Private Trust Companies
A private trust company is a company incorporated to act as a captive trustee for a family trust. It is an alternative to an institutional trustee. A high net worth individual establishing a family trust may consider opting for a private trust company over an institutional trustee (e.g. bank related trust companies) to exert a higher degree of control over or flexibility into the trust. Where a private trust company is advantageous, a Hong Kong incorporated private trust company can offer a number of advantages.
Benefits of a Private Trust Company
A high net worth individual will often establish a family trust to minimize tax liabilities, to protect his or her assets from creditors and to ensure a particular distribution of those assets, either during his or her lifetime or afterwards. As the essence of the trust is that the individual transfer ownership of assets to a trustee on trust and thus, ceases to be the owner of those assets, the individual may be concerned about the extent to which he or she can continue to control those assets, particularly if those assets are being held by an institutional trustee who may have their own liability management considerations in determining how to treat those assets. Similarly, for liability management considerations, an institutional trustee may resist holding certain types of assets, such as interests in private businesses or interests in complex or leveraged financial products.
Form of Private Trust Company
A private trust company in Hong Kong can take the form of a company limited by guarantee or a private company limited by shares. Both are separate legal persons with members and directors and perpetual existence. Each can own assets in its own right and it can sue in its own name. The liabilities of each are separate and distinct from those of its members, meaning that members are insulated from the liabilities of the company.
Where a company limited by guarantee differs from a company limited by shares is that the members of a company limited by guarantee have no ownership interest in the company. In contrast, members of a company limited by shares own shares in the company.
One advantage of using a company limited by guarantee over a traditional company limited by shares as a vehicle for a private trust company is that in a company limited by guarantee, it is possible to prevent a transfer of the membership. Though the constitutive documents of a company limited by shares may restrict share transfers, ultimately, if a member of a company limited by shares dies, those shares will devolve in accordance with the laws of inheritance and succession. As a result, it is possible, for example, that the shares may end up in the hands of a hostile party, such as a unhappy spouse or child. In contrast, in a company limited by guarantee, where a member dies, the membership ends.
Who is a member of the private trust company is important because ultimately, the members (or some portion of them) will select the directors of the company and thus, will determine who controls the trust of which the private trust company serves as trustee.
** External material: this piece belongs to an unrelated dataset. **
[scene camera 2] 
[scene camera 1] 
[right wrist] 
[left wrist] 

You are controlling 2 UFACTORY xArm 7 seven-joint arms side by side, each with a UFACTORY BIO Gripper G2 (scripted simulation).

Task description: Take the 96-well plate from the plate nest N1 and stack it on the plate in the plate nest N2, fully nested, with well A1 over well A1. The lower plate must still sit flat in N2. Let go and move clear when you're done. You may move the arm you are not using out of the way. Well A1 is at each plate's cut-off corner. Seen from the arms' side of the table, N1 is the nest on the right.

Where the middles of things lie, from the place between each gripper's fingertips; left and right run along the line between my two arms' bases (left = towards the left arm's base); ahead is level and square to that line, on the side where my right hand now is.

Membership of Private Trust Company
There are no restrictions on who can be a member of the private trust company. Membership may be determined by looking at how control of the company should devolve. For example, if control is intended to pass from the individual setting up the trust, then to his or her spouse and then to their children in that order, it may be desirable to establish different classes of membership for the individual, the spouse and the children, each class having different voting rights.
Directors of Private Trust Company
There are no Hong Kong residency requirements for directors.
Where a private trust company takes the form of a company limited by guarantee, it must have at least 2 directors. These directors must be individuals. They cannot be bodies corporate. However, if its takes the form a private company limited by shares, it need only have 1 director.
Ultimately, the composition of the board of directors will be dictated by considerations beyond the minimum statutory requirements, including, for example, tax planning considerations and the need to ensure compliance with legal requirements.